Sementara itu, pihak Nestle menyatakan proses masih berlangsung dan perusahaan akan mengedepankan komunikasi dengan para pekerja terdampak. Perusahaan juga menegaskan bahwa setiap perubahan akan terlebih dahulu disampaikan kepada pihak yang terdampak langsung.
“Setiap perubahan yang diusulkan akan selalu terlebih dahulu disampaikan kepada mereka yang terdampak dan kami belum memiliki pembaruan lebih lanjut saat ini.”
Tak hanya di Inggris, Nestle juga dikabarkan berpotensi memangkas sekitar 180 pekerjaan di Prancis. Sebagian besar posisi yang terdampak berasal dari divisi pendukung operasional serta riset dan pengembangan (R&D).

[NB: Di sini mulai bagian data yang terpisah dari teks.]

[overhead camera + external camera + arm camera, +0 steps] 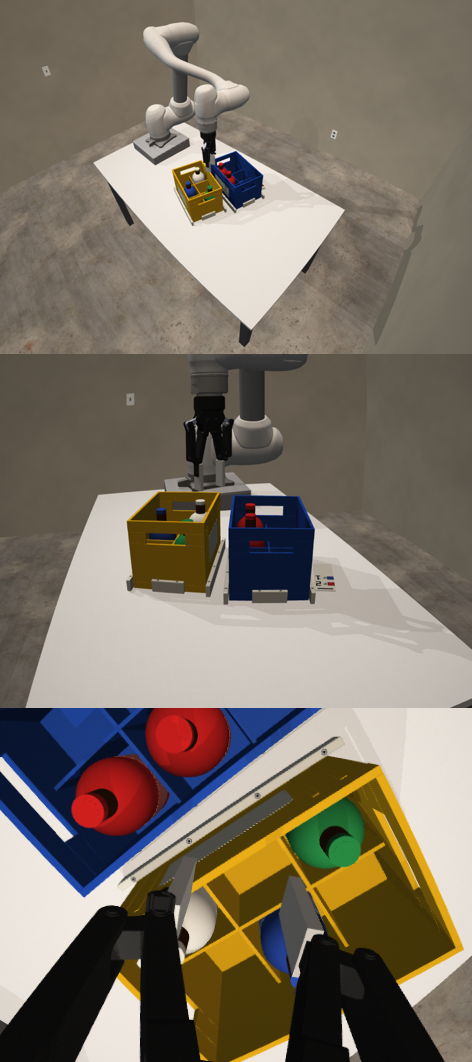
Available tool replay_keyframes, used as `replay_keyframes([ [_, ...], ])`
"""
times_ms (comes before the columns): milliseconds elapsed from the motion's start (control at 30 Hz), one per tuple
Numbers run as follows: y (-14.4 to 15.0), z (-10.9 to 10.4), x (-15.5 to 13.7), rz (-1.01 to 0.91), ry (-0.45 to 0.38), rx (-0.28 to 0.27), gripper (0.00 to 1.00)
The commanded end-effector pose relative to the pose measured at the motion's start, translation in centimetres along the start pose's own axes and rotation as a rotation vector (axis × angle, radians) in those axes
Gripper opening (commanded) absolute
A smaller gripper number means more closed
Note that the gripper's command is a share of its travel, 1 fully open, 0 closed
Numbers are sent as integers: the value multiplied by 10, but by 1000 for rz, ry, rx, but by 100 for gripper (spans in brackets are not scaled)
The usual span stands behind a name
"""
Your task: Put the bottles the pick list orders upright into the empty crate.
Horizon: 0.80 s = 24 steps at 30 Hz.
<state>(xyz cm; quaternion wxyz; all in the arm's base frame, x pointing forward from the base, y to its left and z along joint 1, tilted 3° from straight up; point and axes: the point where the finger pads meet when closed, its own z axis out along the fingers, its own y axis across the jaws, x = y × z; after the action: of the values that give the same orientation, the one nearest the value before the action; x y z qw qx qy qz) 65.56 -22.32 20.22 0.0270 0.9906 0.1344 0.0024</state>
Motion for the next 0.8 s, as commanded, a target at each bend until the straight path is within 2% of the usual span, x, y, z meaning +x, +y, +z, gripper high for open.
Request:
replay_keyframes([
  [0, 8, 0, -10, 0, 0, 0, 38],
  [700, 67, 0, -85, 0, 0, 0, 38],
  [767, 67, 0, -85, 0, 0, 0, 38],
])
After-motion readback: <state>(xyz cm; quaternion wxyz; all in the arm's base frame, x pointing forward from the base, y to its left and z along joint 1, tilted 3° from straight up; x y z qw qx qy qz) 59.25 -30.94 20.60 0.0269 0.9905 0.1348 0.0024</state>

Langkah ini disebut sebagai bagian dari rencana PHK yang lebih luas yang diumumkan sejak Oktober lalu. Meski demikian, secara bisnis, Nestle justru mencatat hasil kuartal pertama yang melampaui ekspektasi pasar.
Perusahaan tetap mempertahankan proyeksi tahunan meskipun menghadapi dampak perang Iran yang memicu risiko kenaikan biaya energi dan logistik. Selain itu, Nestle juga masih berupaya memperbaiki performa bisnisnya di pasar China yang dinilai cukup menantang.

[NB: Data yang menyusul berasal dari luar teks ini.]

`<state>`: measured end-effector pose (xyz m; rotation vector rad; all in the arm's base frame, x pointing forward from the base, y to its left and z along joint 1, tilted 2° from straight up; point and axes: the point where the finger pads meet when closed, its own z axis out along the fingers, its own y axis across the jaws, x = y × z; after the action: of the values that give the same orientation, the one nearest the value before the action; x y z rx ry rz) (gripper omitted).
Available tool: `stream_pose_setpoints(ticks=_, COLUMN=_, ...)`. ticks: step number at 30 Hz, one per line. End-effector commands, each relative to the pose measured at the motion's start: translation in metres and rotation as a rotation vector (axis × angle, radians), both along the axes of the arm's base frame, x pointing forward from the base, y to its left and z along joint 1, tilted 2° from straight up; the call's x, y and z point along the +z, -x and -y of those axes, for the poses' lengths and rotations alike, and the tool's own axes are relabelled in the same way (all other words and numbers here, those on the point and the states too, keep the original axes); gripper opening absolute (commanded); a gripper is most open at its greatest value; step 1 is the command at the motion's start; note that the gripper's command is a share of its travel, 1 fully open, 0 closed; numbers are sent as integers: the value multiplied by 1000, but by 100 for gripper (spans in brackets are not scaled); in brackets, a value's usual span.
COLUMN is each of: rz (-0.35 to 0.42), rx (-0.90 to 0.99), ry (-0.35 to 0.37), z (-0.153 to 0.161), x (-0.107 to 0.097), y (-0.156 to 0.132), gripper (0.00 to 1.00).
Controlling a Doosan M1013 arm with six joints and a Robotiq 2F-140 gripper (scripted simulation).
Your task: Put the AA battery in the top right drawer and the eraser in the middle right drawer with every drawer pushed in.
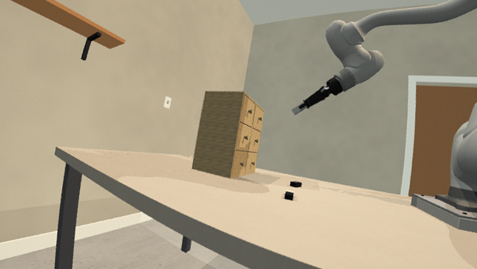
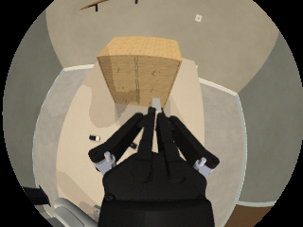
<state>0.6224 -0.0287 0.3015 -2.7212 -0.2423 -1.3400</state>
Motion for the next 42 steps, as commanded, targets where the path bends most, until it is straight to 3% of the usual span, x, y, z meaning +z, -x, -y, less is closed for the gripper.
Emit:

Di Spanyol, situasi serupa juga terjadi. Nestle dilaporkan akan melakukan PHK terhadap hingga 301 karyawan atau lebih dari 7 persen total tenaga kerjanya yang mencapai lebih dari 4.000 orang.

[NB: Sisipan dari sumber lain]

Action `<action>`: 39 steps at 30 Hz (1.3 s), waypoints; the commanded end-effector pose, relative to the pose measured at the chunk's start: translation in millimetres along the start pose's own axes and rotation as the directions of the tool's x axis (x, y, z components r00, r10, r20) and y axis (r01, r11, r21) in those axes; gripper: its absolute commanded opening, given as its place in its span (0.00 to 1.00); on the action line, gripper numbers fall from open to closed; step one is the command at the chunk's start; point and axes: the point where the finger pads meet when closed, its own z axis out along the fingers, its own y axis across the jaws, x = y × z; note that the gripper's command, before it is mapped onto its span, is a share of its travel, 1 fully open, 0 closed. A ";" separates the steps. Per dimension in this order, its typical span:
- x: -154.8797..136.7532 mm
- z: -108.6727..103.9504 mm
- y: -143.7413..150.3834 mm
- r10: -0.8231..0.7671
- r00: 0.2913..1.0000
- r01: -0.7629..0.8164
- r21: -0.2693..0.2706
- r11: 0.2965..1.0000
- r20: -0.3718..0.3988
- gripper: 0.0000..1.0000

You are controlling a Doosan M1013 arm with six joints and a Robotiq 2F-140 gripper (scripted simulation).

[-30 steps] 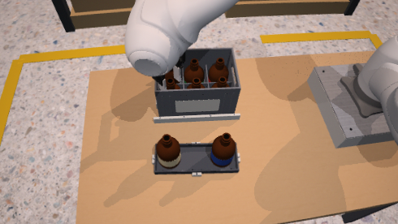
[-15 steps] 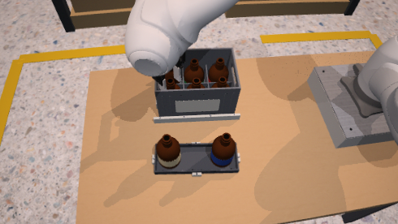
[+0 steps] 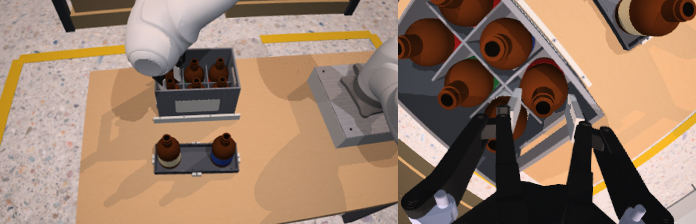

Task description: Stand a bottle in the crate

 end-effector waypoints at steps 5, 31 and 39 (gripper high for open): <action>1.5 1.2 1.5 -0.001 1.000 0.001 0.000 1.000 -0.001 0.38; 1.4 -40.7 1.4 -0.001 1.000 0.001 0.000 1.000 -0.001 0.38; 1.4 -61.4 1.4 -0.001 1.000 0.001 0.000 1.000 -0.001 0.38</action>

Pemangkasan ini akan berdampak pada kantor pusat, tim penjualan, pusat distribusi, serta enam fasilitas produksi yang tersebar di Pontecesures, Sebares, La Penilla, Miajadas, Reus, dan Girona.
Perusahaan menyebut langkah tersebut merupakan bagian dari “rencana transformasi operasional” untuk menghadapi kenaikan biaya operasional, perubahan kebiasaan konsumen, serta pertumbuhan merek private label di sektor konsumsi massal.
Nestle juga menjelaskan bahwa PHK dilakukan agar perusahaan bisa menjadi lebih efisien melalui otomatisasi dan digitalisasi.
Serikat pekerja di Spanyol, termasuk CCOO, UGT, dan CSIF, menolak keras rencana tersebut. Mereka menilai PHK itu tidak dapat dibenarkan mengingat kondisi keuangan perusahaan masih sangat kuat.
Serikat menilai para pekerja tidak seharusnya menanggung beban utama dari keputusan korporasi yang didorong oleh pertimbangan finansial semata. Proses negosiasi dengan perwakilan pekerja dijadwalkan dimulai pada 6 Mei mendatang.